By April of 1812, the US government feared entering open warfare with Spain, lest they join their ally, Britain, in the impending War of 1812. In an attempt to relieve tensions between the nations, on April 4 Secretary of State Monroe sent a dispatch to inform Mathews that his actions were "not authorized by the law of the United States." Congress also decided to replace Mathews with David Mitchell, the governor of Georgia. Mitchell, however, made no policy changes.

On July 17, 1812, the provisional government published a constitution signed by 14 members of the Patriot group, with John Houston McIntosh serving as President.

Mathews, deeply hurt by the repudiation from the government, decided to keep quiet about their involvement in the Patriot War until he found that the government intended to keep East Florida. At that point, he embarked for Washington and said he'd "be dam'd if he did not blow them up." He got as far as Augusta, Georgia, and then came down with malaria. He died on August 30, 1812, and was buried at Saint Paul's Church.

In late September 1812, two companies of Georgia militiamen under the command of Colonel Smith were ambushed by a group of Seminoles and their black allies led by King Payne. Another force of militia under Col. Daniel Newnan came to Smith's aid. During the battle, which took place near present-day Gainesville, King Payne was mortally wounded.

By December 1812, the Patriots were accused of "raising the devil", having looted and destroyed homesteads and forcing citizens to flee from their homes.

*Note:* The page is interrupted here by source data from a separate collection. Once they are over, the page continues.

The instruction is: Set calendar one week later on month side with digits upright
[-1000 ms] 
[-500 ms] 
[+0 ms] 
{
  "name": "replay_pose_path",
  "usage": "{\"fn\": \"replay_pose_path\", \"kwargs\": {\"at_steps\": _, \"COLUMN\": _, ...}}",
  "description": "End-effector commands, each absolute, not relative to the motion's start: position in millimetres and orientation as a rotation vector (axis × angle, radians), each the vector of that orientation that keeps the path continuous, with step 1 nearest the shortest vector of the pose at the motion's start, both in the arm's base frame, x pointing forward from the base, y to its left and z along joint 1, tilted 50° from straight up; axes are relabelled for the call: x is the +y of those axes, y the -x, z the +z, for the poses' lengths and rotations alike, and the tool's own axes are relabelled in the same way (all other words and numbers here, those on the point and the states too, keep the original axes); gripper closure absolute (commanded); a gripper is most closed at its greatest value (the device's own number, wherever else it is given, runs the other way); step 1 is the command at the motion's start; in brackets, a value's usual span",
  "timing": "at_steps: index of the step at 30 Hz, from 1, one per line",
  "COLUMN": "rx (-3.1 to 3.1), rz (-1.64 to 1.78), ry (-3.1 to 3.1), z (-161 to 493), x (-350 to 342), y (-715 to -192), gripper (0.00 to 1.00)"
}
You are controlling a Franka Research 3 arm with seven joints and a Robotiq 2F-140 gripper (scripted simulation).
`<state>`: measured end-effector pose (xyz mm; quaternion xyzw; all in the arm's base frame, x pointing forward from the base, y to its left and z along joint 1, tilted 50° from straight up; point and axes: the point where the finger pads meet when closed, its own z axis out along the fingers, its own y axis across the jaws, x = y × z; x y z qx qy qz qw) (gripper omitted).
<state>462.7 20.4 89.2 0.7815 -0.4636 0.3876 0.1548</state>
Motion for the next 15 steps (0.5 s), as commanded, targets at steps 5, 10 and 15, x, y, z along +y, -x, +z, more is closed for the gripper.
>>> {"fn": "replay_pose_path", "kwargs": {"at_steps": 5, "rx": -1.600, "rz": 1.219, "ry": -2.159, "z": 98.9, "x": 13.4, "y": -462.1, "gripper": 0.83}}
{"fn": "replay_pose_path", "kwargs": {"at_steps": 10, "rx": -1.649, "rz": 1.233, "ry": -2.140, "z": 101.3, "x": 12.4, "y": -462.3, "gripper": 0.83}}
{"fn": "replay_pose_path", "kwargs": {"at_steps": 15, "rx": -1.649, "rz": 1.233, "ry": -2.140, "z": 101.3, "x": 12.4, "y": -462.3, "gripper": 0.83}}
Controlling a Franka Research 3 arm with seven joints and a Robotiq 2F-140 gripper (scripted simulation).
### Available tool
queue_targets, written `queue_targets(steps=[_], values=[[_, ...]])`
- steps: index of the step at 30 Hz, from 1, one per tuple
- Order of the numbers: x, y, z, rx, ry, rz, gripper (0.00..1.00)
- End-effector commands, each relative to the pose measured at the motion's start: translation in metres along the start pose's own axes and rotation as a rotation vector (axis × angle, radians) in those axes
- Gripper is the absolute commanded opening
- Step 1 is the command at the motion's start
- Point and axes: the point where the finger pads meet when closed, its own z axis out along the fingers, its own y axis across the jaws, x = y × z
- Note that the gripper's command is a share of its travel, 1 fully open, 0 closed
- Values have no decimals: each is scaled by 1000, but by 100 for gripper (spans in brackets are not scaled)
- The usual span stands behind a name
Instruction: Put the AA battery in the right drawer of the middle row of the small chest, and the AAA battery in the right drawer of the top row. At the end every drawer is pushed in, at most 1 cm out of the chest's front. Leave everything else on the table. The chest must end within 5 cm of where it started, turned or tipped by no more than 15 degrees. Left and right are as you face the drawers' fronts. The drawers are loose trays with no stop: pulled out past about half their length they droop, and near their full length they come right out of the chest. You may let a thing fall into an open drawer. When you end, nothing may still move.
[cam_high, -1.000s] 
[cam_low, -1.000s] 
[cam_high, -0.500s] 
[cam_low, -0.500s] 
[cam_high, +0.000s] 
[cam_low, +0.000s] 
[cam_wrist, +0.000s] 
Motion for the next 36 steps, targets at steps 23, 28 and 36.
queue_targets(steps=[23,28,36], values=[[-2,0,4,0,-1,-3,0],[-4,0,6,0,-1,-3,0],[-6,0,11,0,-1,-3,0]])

In January 1814, a group of soldier-settlers erected a two-story blockhouse and dubbed it "Fort Mitchell". While modern historians are unsure of where exactly Fort Mitchell was located, it was likely in Alachua County, near the modern town of Micanopy. General Buckner F. Harris declared Fort Mitchell to be the capital of the Republic of East Florida. After building the fort, the settlers petitioned Congress to annex the "District of Elotchaway [Alachua] in the Republic of East Florida" to the US. They also offered to send soldiers to fight the British as the War of 1812 was occurring.

Aside from the establishment of the fort, Harris also appropriated farm land from nearby Paynes Prairie. The land was coveted by the Patriots for its rich soil. However, the capital was short-lived, as the fort was abandoned by May of 1814 after Harris was killed by Seminoles.

==Aftermath==
The war was not particularly popular with either politicians or the public. Some of those who had acted as leaders in the rebellion, such as John Houston McIntosh, worked hard to clear their names following the conflict. McIntosh would also sue the U.S. government in an eventually successful bid to make up for the financial loss he incurred the war.
Many Seminole as well as African Americans, both enslaved and freed, fled East Florida and settled further south, such as in the Peace River region.

In the summer of 1817, another group of filibusters would cross the border from the United States into Spanish Florida and establish an interim government at Fernandina. This group, made up of some veterans of War of 1812 but mostly otherwise mercenaries and pirates, was led by the Scottish soldier and conman Gregor MacGregor. The temporary government was called the Republic of the Floridas.